A couple of weeks ago I asked you guys to help me solve a problem. Im trying to cut perfect diamond shapes from 1/8 inch or thinner veneers and my machines are too powerful and splinter the wood. You guy led me to a veneer saw which only works on 1/64 but takes forever on slightly thicker stock. Plus the diamonds i'm cutting are only 2''x1'' and that saw is not the best for small work. It works beston long strokes cutting big sheets of veneer.

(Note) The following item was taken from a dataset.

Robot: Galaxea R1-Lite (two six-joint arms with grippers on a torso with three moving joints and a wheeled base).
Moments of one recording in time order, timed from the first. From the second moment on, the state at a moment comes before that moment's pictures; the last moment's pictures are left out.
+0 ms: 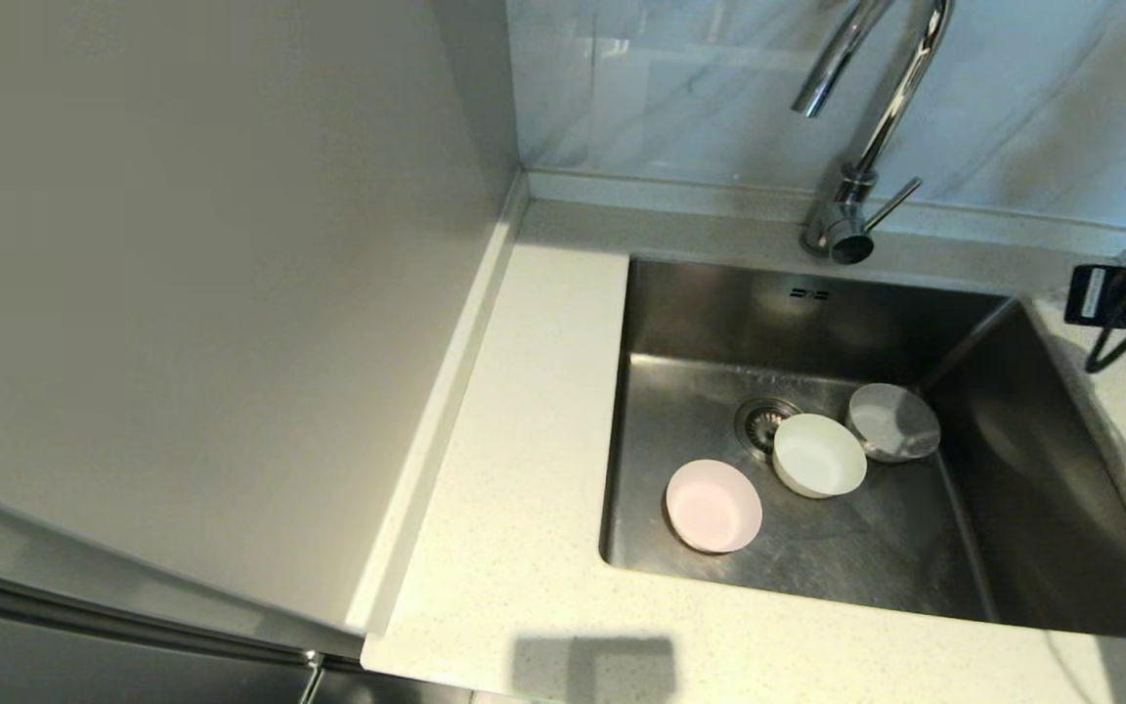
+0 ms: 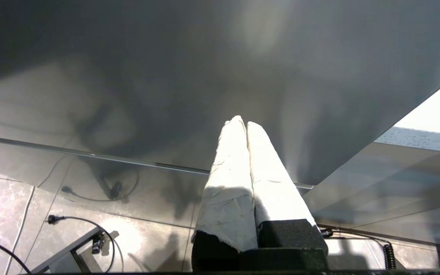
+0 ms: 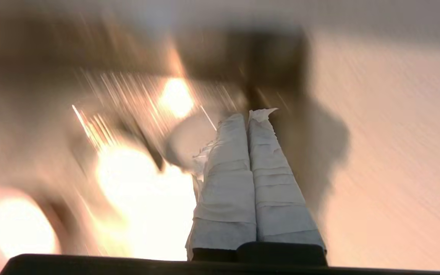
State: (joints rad) left arm 0.00 0.00 0.00 0.00 0.02 -0.02; right arm -0.34 1.78 -1.41 -0.01 0.15 -0.06
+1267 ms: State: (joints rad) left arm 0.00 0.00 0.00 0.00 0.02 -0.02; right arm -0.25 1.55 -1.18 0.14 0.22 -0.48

So how did I solve the problem? I made a diamond shape the exact size I want w several spares, out of 1/8 inch sheet metal. I then can use any of my saws to cut a piece slightly bigger than the diamond. Since its bigger, the splintered edges don't matter. I then attach that piece to the metal diamond with double sided tape. It overlaps on all 4 sides by a 1/4 inch or so. Then I simply grind down all 4 sides on my belt sander and the sheet metal acts as a stopper. I just kinda zap it on all 4 sides and the diamonds come out perfectly and fit together to make cube shapes w out gaps….I don't know where to find my original question on the forum as i'm not to high tech savvy but to all who offered advice…..thank you….dave


----------